The CAIX (carbonic anhydrase IX) protein is often associated with cancer, particularly with solid tumors27. CAIX is an enzyme that plays a role in regulating pH levels in cells and is overexpressed in various cancer types. CAIX is overexpressed in response to hypoxic conditions in various cancer types28. Its expression is associated with aggressive tumor behavior and poorer outcomes, making it a target of interest for both diagnostic and potential therapeutic interventions in cancer. Interestingly, the serum level of CAIX was higher in the metastasis group than in the control group.

5’-NT (5’-nucleotidase, also known as CD73) is an enzyme that plays a significant role in cancer, particularly in the context of the tumor microenvironment and immune response29. 5’-Nucleotidase (CD73) protein expression in cancer is closely linked to the tumor microenvironment and immune response, and high levels of CD73 can promote an immunosuppressive environment, allowing cancer cells to grow and metastasize29. It is a potential target for cancer immunotherapies, and its expression can serve as a diagnostic and prognostic marker for certain cancer types. Interestingly, the serum level of 5’-NT was higher in the metastatic GC group than in the control group.

CEA is a glycoprotein often elevated in the blood of individuals with various cancers, including gastric cancer. Elevated carbohydrate antigen CA19-9 levels in gastric cancer patients are often associated with more advanced disease stages and may indicate a less favorable prognosis30. However, it is important to note that these markers lack specificity for gastric cancer and can be influenced by various factors6, so they are typically used in conjunction with other clinical and diagnostic information. Here, we used GSEA to identify characteristic pathways associated with metastasis and recurrence. Specific pathways, such as the response to interleukin-4 and hypoxia-related pathways, were enriched in metastatic patients (Fig. 3). In contrast, the negative regulation of T-cell apoptosis and nucleotide metabolic processes was downregulated in the recurrence group, indicating differences in the underlying mechanisms. We used a random forest classification model to evaluate the predictability of various proteins. A decision-tree model was also used for classification and demonstrated that MUC16 played a dominant role in the model (Fig. 4). This means that this model is useful for predicting GC metastasis based on the MUC16 serum level in AGC patients. In fact, MUC16 is a protein that has shown promise as a novel biomarker in cancer, particularly in the context of ovarian cancer31. In this study, we found the potential of MUC16 as a novel marker for predicting metastasis in gastric cancer and underscored its superiority compared to traditional markers such as CEA and CA19-9. However, it also acknowledges that further research is needed to fully understand the clinical implications of these findings, particularly regarding survival rates.

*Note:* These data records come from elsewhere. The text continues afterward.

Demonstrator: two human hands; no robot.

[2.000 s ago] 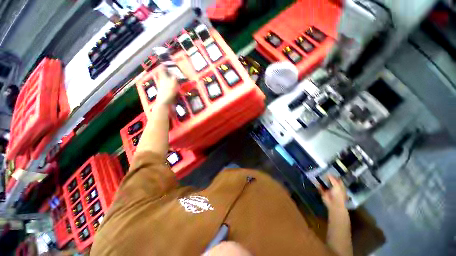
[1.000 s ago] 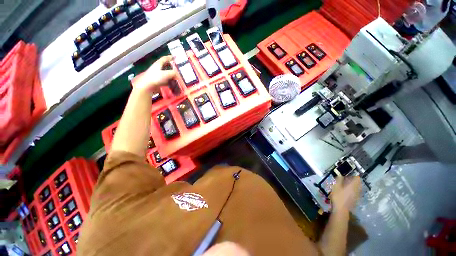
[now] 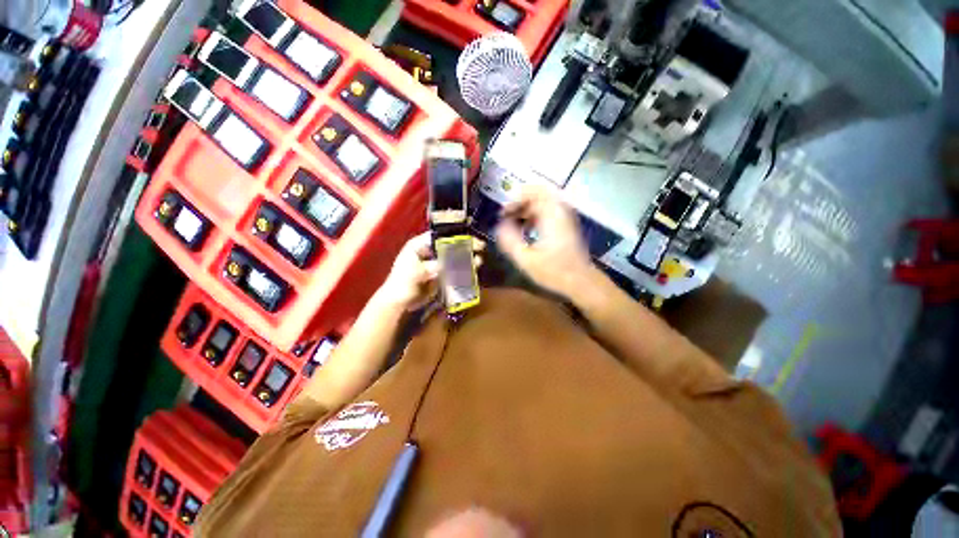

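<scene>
My left hand (image 3: 414, 275) holds an opened flip phone assembly (image 3: 450, 187) upright in front of my chest. Its upper half shows a dark screen in a pale frame. Its lower half has a yellow edge and a greyish face. My right hand (image 3: 545, 240) is just right of the phone, apart from it, with bent, blurred fingers; whether it holds something small cannot be told. The red-orange assembly tray (image 3: 224, 182) at left holds closed devices in pockets and three opened devices along its upper edge.
A small round fan (image 3: 494, 76) stands between tray and machine. The machine bed (image 3: 543, 132) is at right; its near fixture (image 3: 667, 221) holds a device. More red trays (image 3: 185, 459) are at lower left. A white shelf (image 3: 63, 158) with black units is at far left.
The view has turned toward the machine side. My left hand has come from the tray to my chest with an opened phone. My right hand has left the near fixture and moved beside the phone.
</scene>
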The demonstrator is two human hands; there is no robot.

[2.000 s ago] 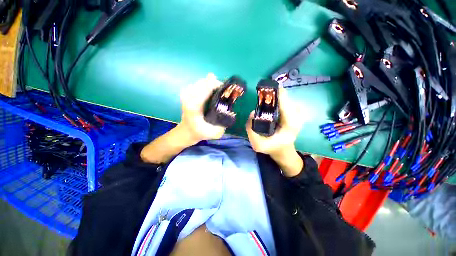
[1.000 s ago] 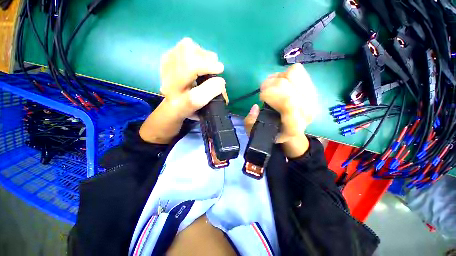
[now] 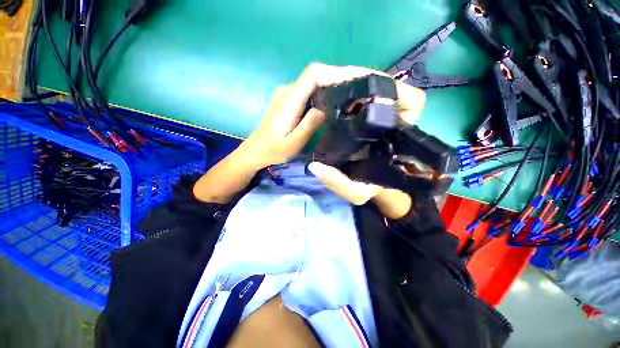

Our study has several limitations. The exploratory nature of our investigation precludes immediate clinical implementation of the results. It is worth noting that our AGC cohort is drawn from a relatively homogeneous Korean population, which may limit the extrapolation of our findings to more diverse populations. However, we are not aware of any specific population characteristics that would significantly impact the generalizability of our results. It is important to acknowledge that our study population was primarily composed of T stage 3 patients, with only 25.9% having stage III disease. Consequently, our findings may be primarily influenced by the protein levels in patients with the highest tumor burden, resulting in more pronounced protein level variations. Additionally, our results are limited by the preselection of proteins by Olink, and proteins found in other studies of patients with AGC were not examined. Above all, the clinical application of prognostic protein indices hinges on comprehensive validation. If validated, these prognostic indices could serve as a valuable tool for guiding clinical decisions in collaboration with the patient.